Exercise
Could you return each line of the material that has "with" in it?

Material provided
=== Section Start ===

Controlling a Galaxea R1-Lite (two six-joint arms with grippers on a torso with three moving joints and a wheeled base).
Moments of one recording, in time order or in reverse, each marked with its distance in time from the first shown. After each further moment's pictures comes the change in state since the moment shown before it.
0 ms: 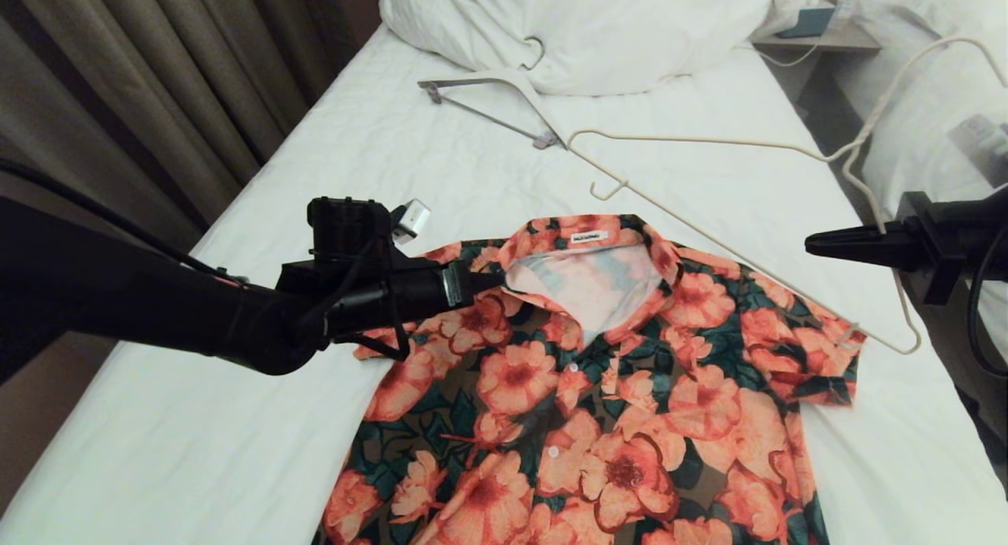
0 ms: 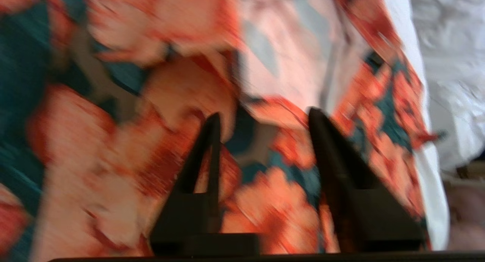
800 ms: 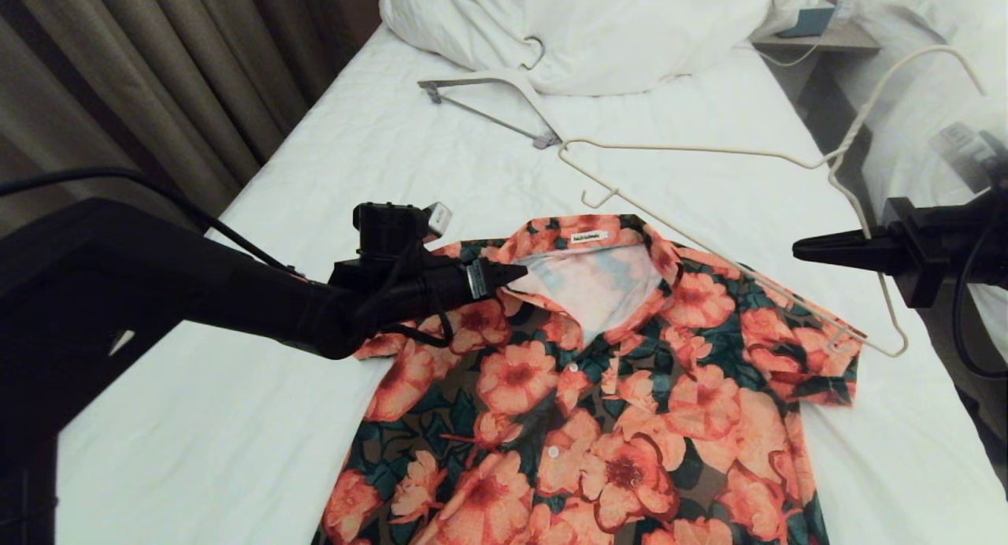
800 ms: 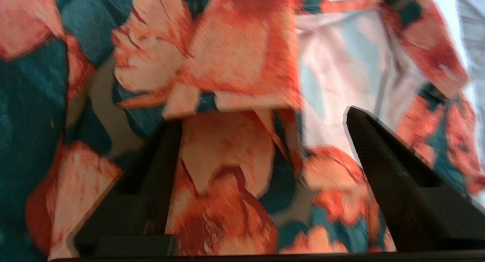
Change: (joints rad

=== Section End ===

Result
Controlling a Galaxea R1-Lite (two six-joint arms with grippers on a torso with three moving joints and a wheeled base).
Moments of one recording, in time order or in reverse, each marked with its distance in time from the first shown. After each further moment's pictures comes the change in state since the moment shown before it.

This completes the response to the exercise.